## ACTION ITEM
For the word "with", state the number of lines in the data that contain it, and nothing else.

## SUPPLIED MATERIAL
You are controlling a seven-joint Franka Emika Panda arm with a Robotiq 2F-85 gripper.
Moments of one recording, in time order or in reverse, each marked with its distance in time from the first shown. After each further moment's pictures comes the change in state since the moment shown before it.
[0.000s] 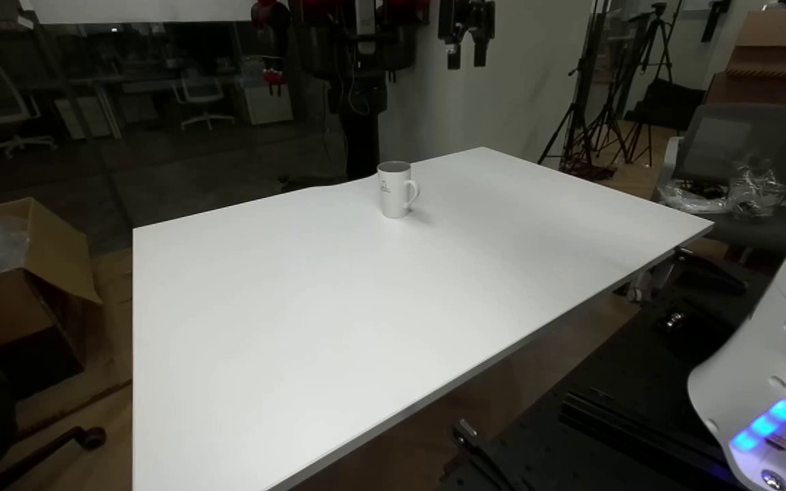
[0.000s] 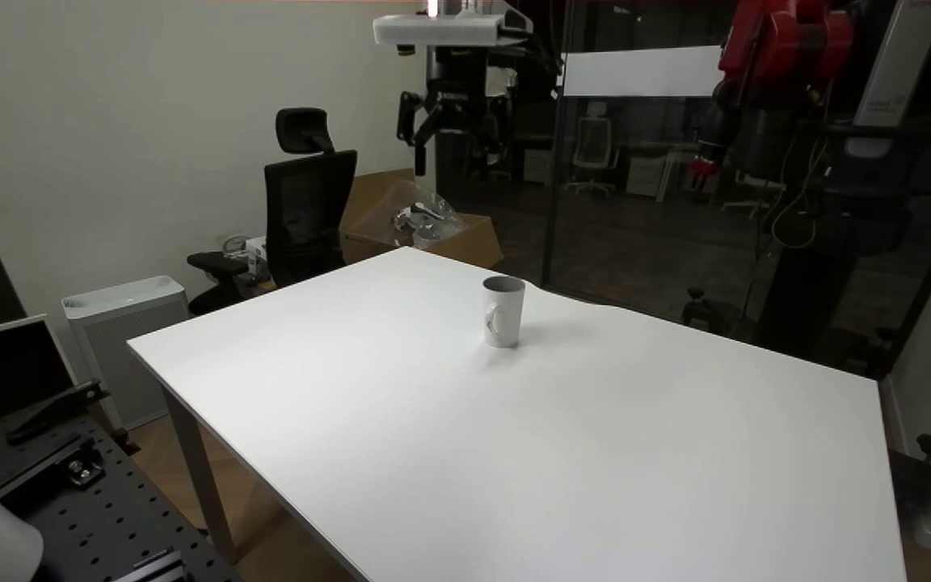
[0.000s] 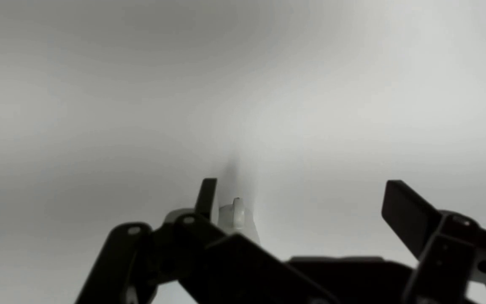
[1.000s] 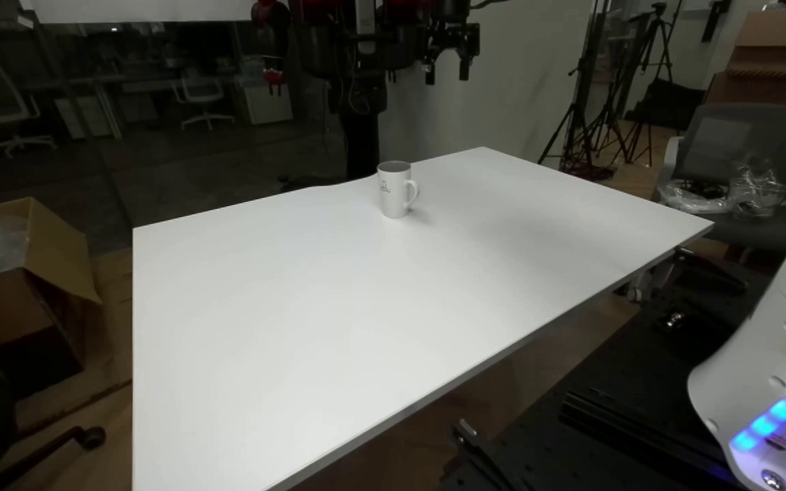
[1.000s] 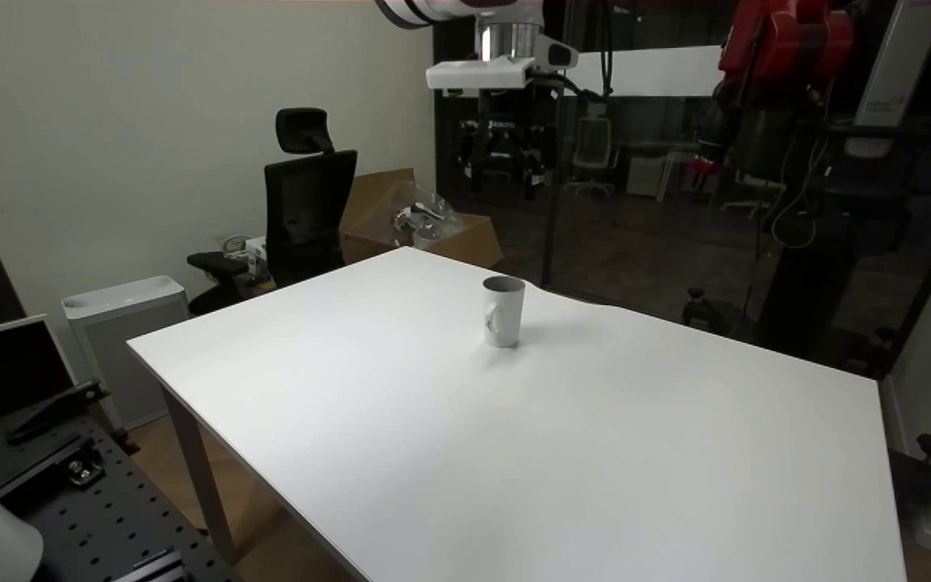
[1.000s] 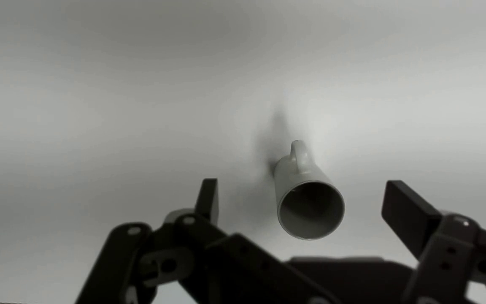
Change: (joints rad) arm -0.039 0.245 0.012 0.237 0.022 0.076 0.239
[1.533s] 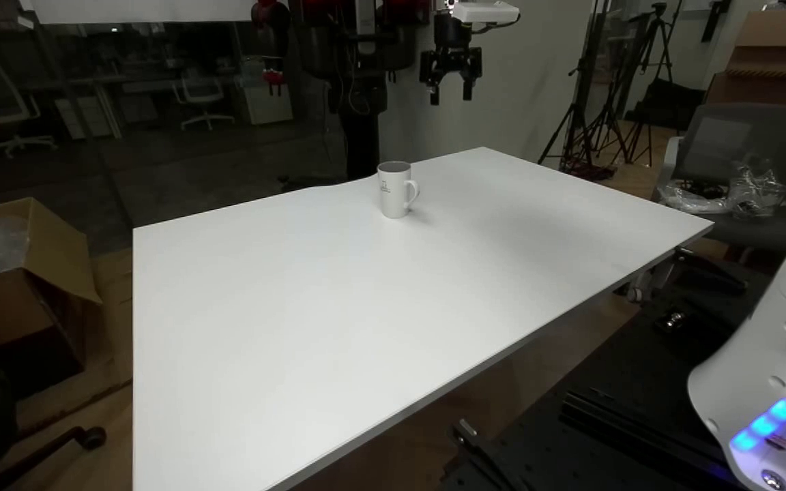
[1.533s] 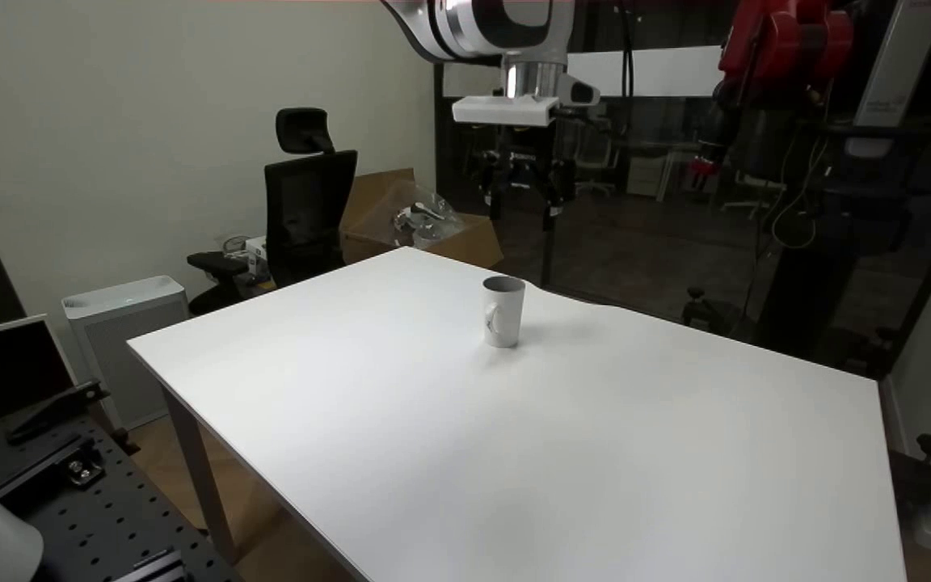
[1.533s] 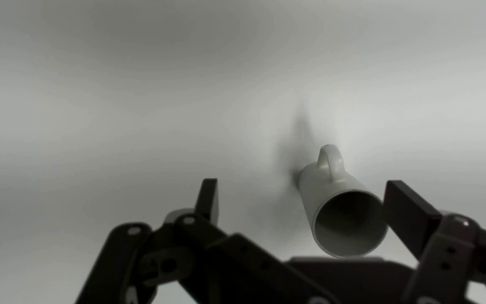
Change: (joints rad) arm -0.046 0.147 0.005 0.110 0.011 -0.010 0.001
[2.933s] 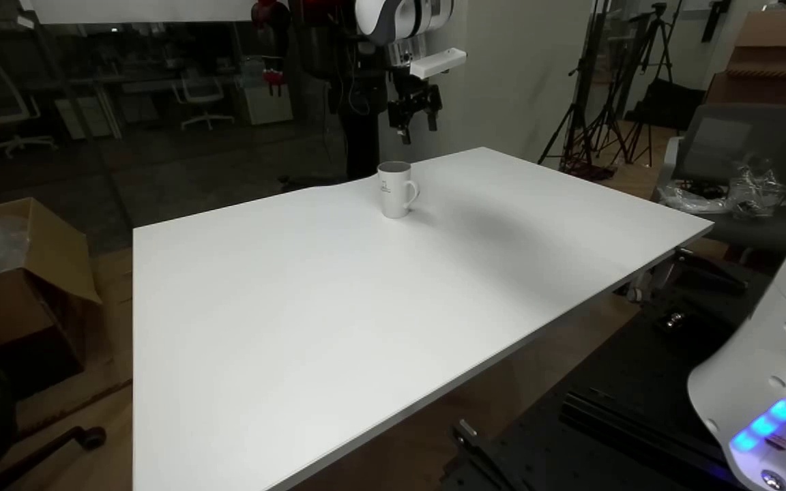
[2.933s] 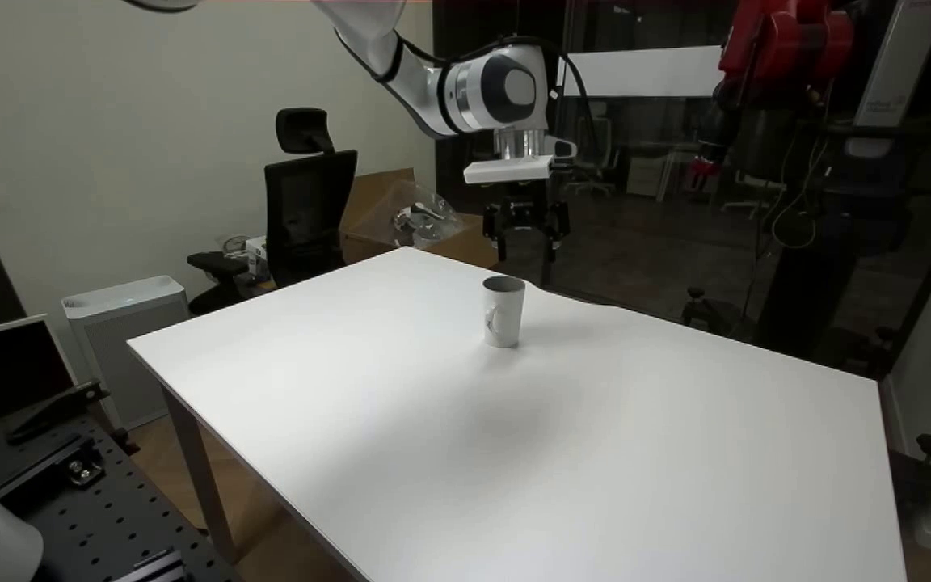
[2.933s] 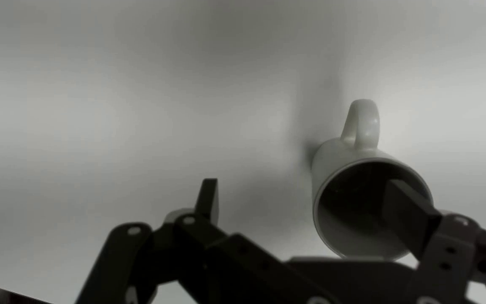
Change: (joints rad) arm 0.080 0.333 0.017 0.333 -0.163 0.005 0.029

## REPLY
2